Summary
On February 23, 2025 at approximately 9:12 PM UTC we started receiving reports of Assistant threads disappearing, and were quickly able to replicate the problem ourselves. After a quick investigation, we found that the read replicas in multiple regions had gotten out of sync with the main DB, and were moderately loaded. This was causing issues where writes are acknowledged by the main DB, but then due to replication lag the data is not present in a Read Replica.
At this point several Read Replicas had already recovered from what they were working on, and were back in sync with the main DB. Within 7 additional minutes all Read Replicas had recovered and were back in sync with the main DB. Recovery did not require any additional work to be done, and happened without intervention.
Timeline
7:00 PM UTC | An engineer starts debugging a slow query that had been previously identified in Postgresql. |
7:10 PM UTC | The nightly process that cleans up the table the slow query is referencing is discovered to have been failing for at least the last month, and the table has data from several years ago still stored in it. |
7:28 PM UTC | The engineer decides to manually clean up the table to avoid a situation where the nightly cleanup process (once fixed) causes an outage due to deleting too many rows in a single statement. Deletes are run in separate statements only doing 50 rows at a time. This way the process can be aborted if it takes too many DB resources. |
8:07 PM UTC | An index is added to a secondary table that holds a foreign key referencing the original table. This is done to speed up deletes and avoid scanning the whole secondary table on every query. |
8:20 PM UTC | Read replicas start to fall behind by a few seconds. Replication lag slowly increases. |
9:12 PM UTC | First ticket comes in about Assistant Threads disappearing. |
9:17 PM UTC | Second ticket comes in about Assistant Threads disappearing. |
9:22 PM UTC | Issue was replicated by a Kagi team member |
9:23 PM UTC | The Kagi team member starts pulling engineers to a combined channel to investigate the issue with the Assistant threads. |
9:24 PM UTC | The manual cleanup has finished. |
9:34 PM UTC | The status.kagi.com page is updated. |
9:37 PM UTC | The issue is identified as the Read Replicas being out of sync, and the source of the lag being the manual cleanup. |
9:44 PM UTC | Read Replicas are back in sync with the Primary. |
Root Cause
Why were Assistant threads disappearing and other queries failing?

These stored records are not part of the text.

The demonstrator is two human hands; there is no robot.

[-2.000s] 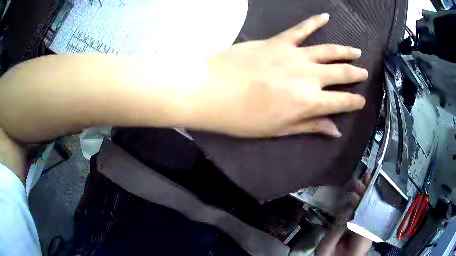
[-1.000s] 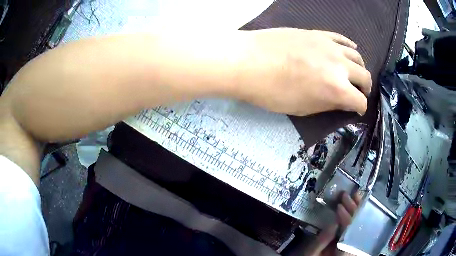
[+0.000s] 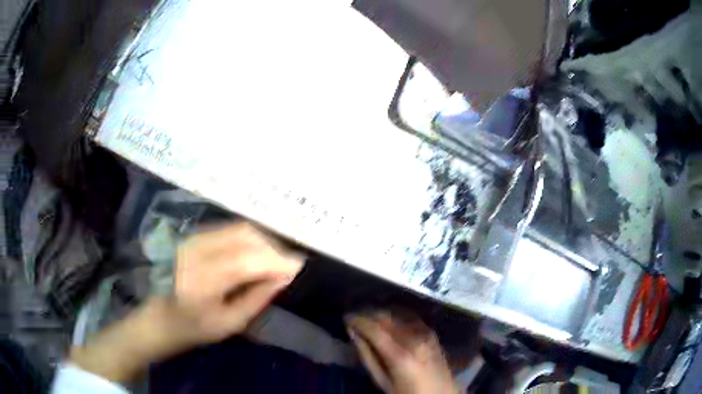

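Observation:
My left hand [image 3: 231,281] is blurred, below the table's near edge over my lap, fingers bent together beside dark cloth. Whether it grips the cloth is unclear. My right hand [image 3: 404,350] is low in the picture, right of it, fingers curled and blurred; its hold cannot be told. A brown fabric strip [image 3: 300,335] lies over my lap between the hands. A brown garment panel [image 3: 493,38] lies at the top, its lower end near the needle area. The shiny folder [image 3: 546,285] sits at the right of the table; no strip is clearly visible in it.
The white machine table [image 3: 254,115] has a printed ruler scale near its edge. A bent metal rod [image 3: 398,100] and a blue piece [image 3: 504,119] are by the panel. Red-handled scissors [image 3: 645,312] lie right of the folder. Dark cloth [image 3: 65,77] hangs at the left.
My left hand has left the panel and moved down to my lap. My right hand has moved left from the folder to below the table edge. The panel now lies further up, uncovering the rod.

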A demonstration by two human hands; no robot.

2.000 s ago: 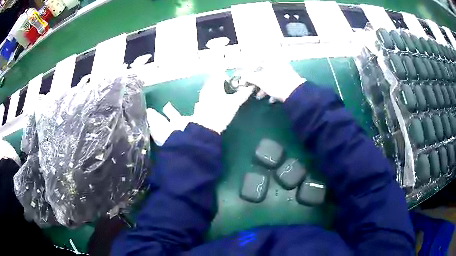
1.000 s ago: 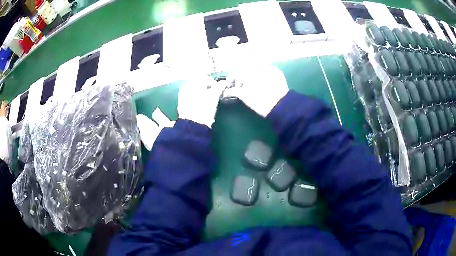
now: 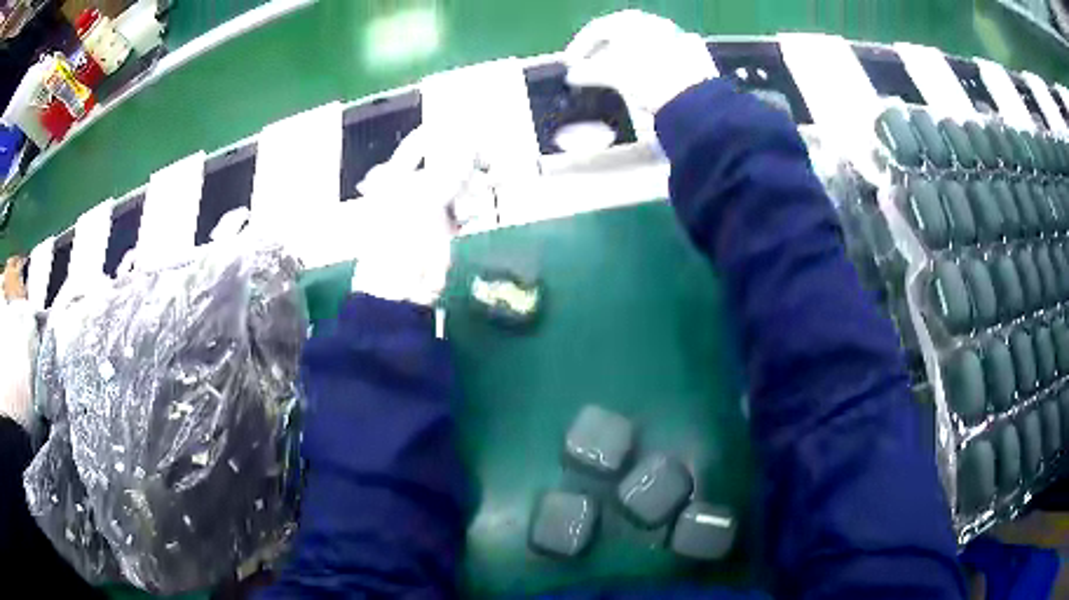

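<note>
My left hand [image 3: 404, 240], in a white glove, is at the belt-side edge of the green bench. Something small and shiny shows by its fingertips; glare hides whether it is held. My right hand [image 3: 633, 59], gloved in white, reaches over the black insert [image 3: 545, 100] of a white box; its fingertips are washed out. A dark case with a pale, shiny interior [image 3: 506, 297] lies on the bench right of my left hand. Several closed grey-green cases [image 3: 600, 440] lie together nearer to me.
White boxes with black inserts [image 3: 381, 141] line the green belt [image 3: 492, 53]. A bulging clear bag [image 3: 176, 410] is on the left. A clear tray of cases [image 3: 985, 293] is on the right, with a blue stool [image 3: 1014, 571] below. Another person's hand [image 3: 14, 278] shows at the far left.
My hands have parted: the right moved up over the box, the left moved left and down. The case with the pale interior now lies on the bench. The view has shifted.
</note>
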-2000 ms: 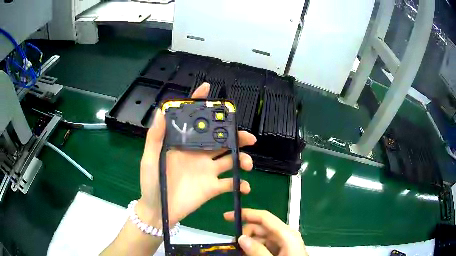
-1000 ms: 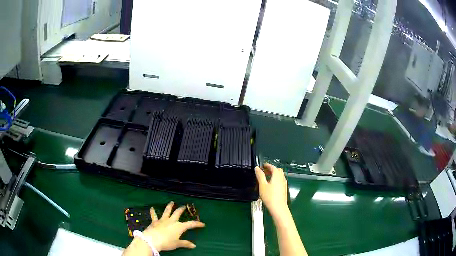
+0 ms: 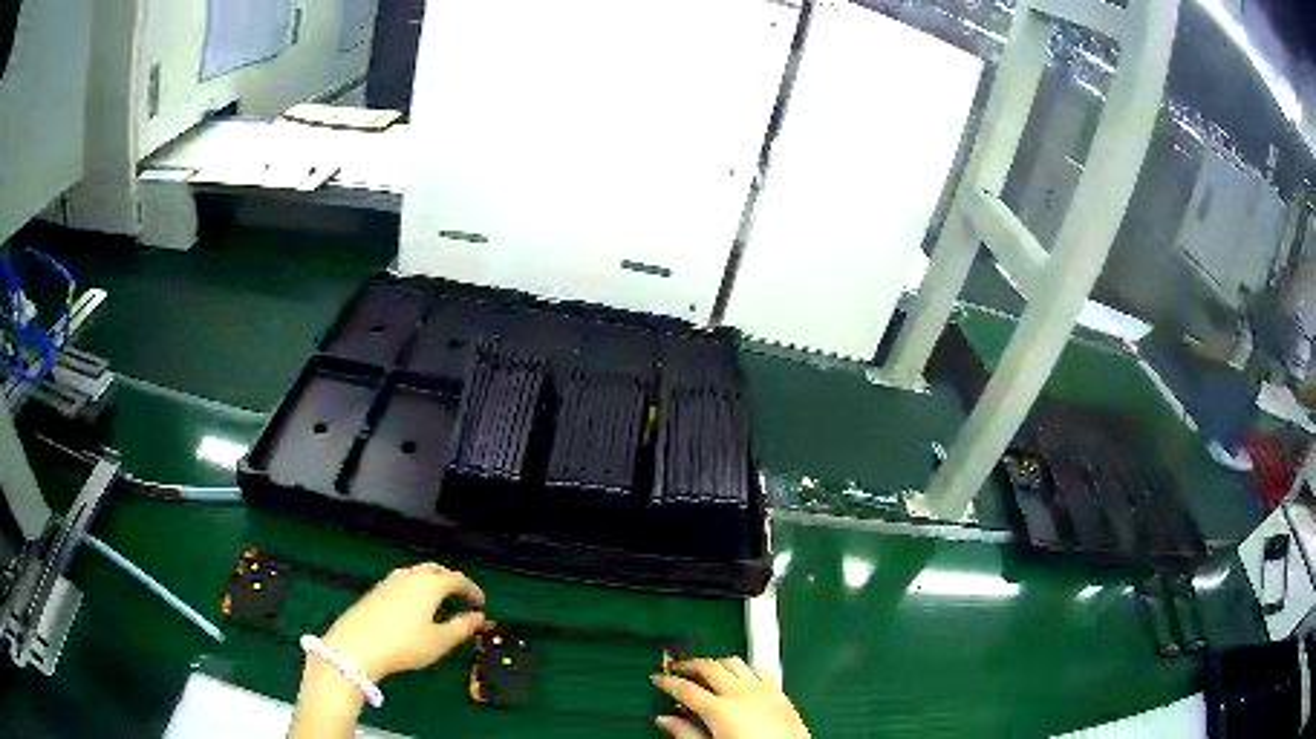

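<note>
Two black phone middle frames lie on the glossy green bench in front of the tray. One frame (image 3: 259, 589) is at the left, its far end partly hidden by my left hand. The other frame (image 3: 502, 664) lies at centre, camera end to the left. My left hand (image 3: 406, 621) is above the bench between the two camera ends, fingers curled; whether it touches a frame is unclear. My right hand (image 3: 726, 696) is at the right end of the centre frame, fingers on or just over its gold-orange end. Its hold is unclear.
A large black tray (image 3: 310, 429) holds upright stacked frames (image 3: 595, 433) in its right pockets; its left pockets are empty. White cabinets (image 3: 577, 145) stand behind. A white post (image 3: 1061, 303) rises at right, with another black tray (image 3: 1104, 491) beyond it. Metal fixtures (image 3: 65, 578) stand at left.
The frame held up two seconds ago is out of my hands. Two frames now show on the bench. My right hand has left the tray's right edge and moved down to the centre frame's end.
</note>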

We run a replicated PostgreSQL infrastructure for low latency access to user account data across multiple regions. We have one Primary that accepts writes, and Read Replicas in each region that handle (most) reads. This allows us to scale reads by adding more replicas, and more regions, as needed.
The problem that can happen with this style of scaling is that the read replicas MUST be up to date with the Primary. If a Read Replica is more than a few seconds behind, then common database access patterns start to break down as writes will go to the Primary, and not be reflected in the Read Replica in time to fulfill additional queries.
Why were the Read Replicas lagging behind on replication?
They were processing a lot of deletes that had already been run on the Primary Database. These deletes require more processing than normal due to foreign key references needing to be updated.
Why were so many deletes happening in the Primary?
A table was being cleaned up manually because the automated clean up had been failing for a long time. This was split up into small batches of 50 rows at a time to avoid a single delete statement causing issues.
Why didn’t the cleanup get paused at the first sign of trouble?
The Read Replicas did not have any replication issues for almost an hour during the cleanup. This changed near the end of the cleanup, when all the Read Replicas started falling behind.
Why didn’t the engineer doing the cleanup get notified?
There isn’t any monitoring setup specifically for replication lag, and the other alerts that we use to monitor the PostgreSQL Primary instance didn’t get near their configured alerting levels.
Resolution and Recovery
As this was due to replication lag of a manual process that had already finished, the only thing that was done was to wait. The cluster recovered by itself.
Corrective and Preventative Measures
The main thing that we are doing to correct this problem in the future is to add an alert for Replication Lag. If there was an existing alert for this, the engineer would have been notified and then would have spaced out the queries cleaning up the table and given the read replicas time to catch up.
The second thing that we will be doing is watching both the Read Replicas and the Primary instance when doing this kind of manual work to ensure that actions taken on the Primary do not adversely affect the Read Replicas.